Leveraging Azure Virtual Machine GPUs to achieve 800x inference throughput
One of the major differences between transformers and previous DNN architectures is that it relies on massive parallel compute instead of sequential processing. Given that graphics processing unit (GPU) architecture was designed for high throughput parallel computing, Azure’s N-series Virtual Machines (VM) with GPU accelerators built-in were a natural fit to accelerate these transformer models. We decided to start with the NV6 Virtual Machine primarily because of the lower cost and regional availability. Just by running the three-layer BERT model on that VM with GPU, we observed a serving latency of 20ms (about 3x improvement). To further improve the serving efficiency, we partnered with NVIDIA to take full advantage of the GPU architecture and re-implemented the entire model using TensorRT C++ APIs and CUDA or CUBLAS libraries, including rewriting the embedding, transformer, and output layers. NVIDIA also contributed efficient CUDA transformer plugins including softmax, GELU, normalization, and reduction.

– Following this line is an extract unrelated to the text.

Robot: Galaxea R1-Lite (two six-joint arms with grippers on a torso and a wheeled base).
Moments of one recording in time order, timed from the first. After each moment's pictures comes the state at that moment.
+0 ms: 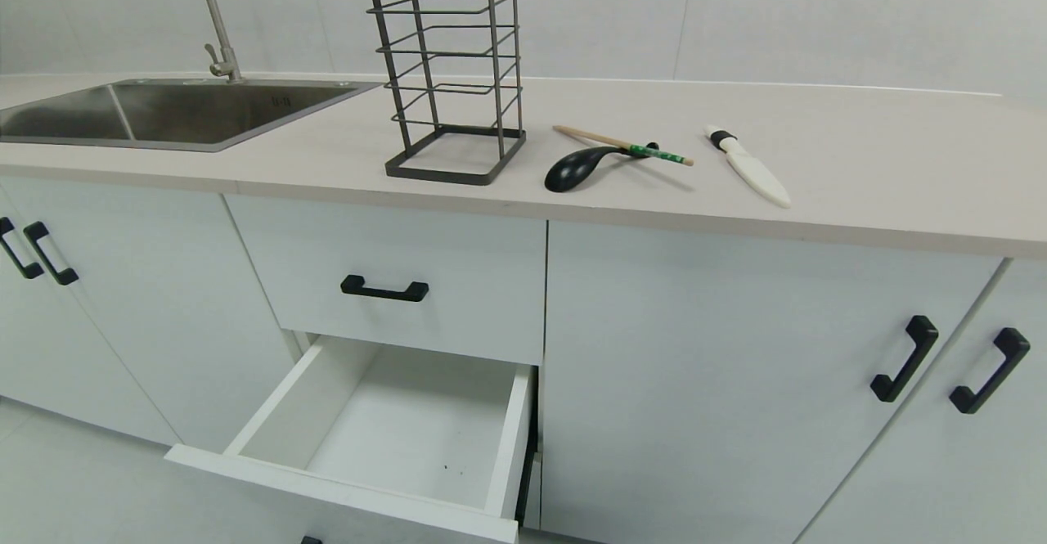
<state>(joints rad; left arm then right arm) 0.00 0.00 0.00 0.00 -0.03 0.00 -0.01 0.05 -0.10 -0.29 0.12 0.04</state>
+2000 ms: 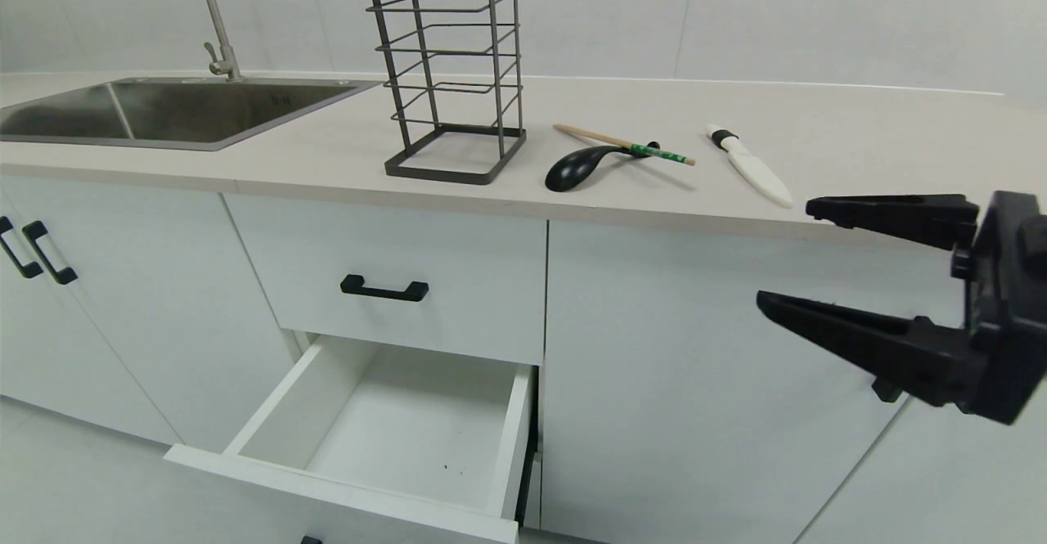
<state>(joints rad) 0.00 0.00 0.00 0.00 -0.03 0.00 0.70 1.19 -0.81 -0.21 0.13 -0.13</state>
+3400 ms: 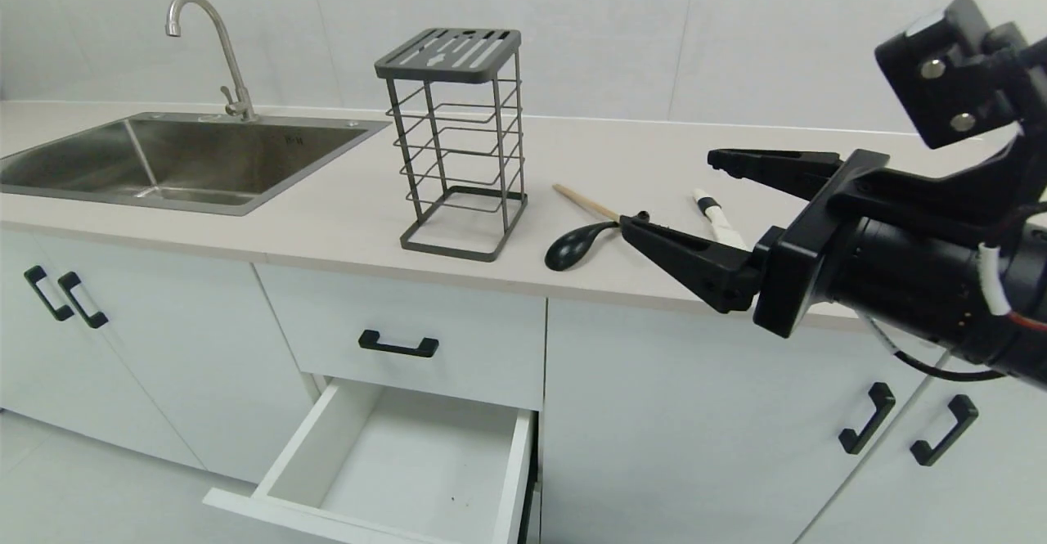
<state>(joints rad) 0.00 0.00 0.00 0.00 -0.03 0.00 0.85 1.41 -0.85 -0.52 -0.11 -0.14</state>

We benchmarked the TensorRT-optimized GPU model on the same Azure NV6 Virtual Machine and was able to serve a batch of five inferences in 9ms, an 8x latency speedup and 43x throughput improvement compared to the model without GPU acceleration. We then leveraged Tensor Cores with mixed precision on a NC6s_v3 Virtual Machine to even further optimize the performance, benchmarking a batch size of 64 inferences at 6ms (~800x throughput improvement compared to CPU).
Transforming the Bing search experience worldwide using Azure’s global scale
With these GPU optimizations, we were able to use 2000+ Azure GPU Virtual Machines across four regions to serve over 1 million BERT inferences per second worldwide. Azure N-series GPU VMs are critical in enabling transformative AI workloads and product quality improvements for Bing with high availability, agility, and significant cost savings, especially as deep learning models continue to grow in complexity. Our takeaway was very clear, even large organizations like Bing can accelerate their AI workloads by using N-series virtual machines on Azure with built-in GPU acceleration. Delivering this kind of global-scale AI inferencing without GPUs would have required an exponentially higher number of CPU-based VMs, which ultimately would have become cost-prohibitive. Azure also provides customers with the agility to deploy across multiple types of GPUs immediately, which would have taken months of time if we were to install GPUs on-premises. The N-series Virtual Machines were essential to our ability to optimize and ship advanced deep learning models to improve Bing search, available globally today.
N-series general availability
Azure provides a full portfolio of Virtual Machine capabilities across the NC, ND, and NV series product lines. These Virtual Machines are designed for application scenarios for which GPU acceleration is common, such as compute-intensive, graphics-intensive, and visualization workloads.
◉ NC-series Virtual Machines are optimized for compute-intensive and network-intensive applications.
◉ ND-series Virtual Machines are optimized for training and inferencing scenarios for deep learning.
◉ NV-series Virtual Machines are optimized for visualization, streaming, gaming, encoding, and VDI scenarios.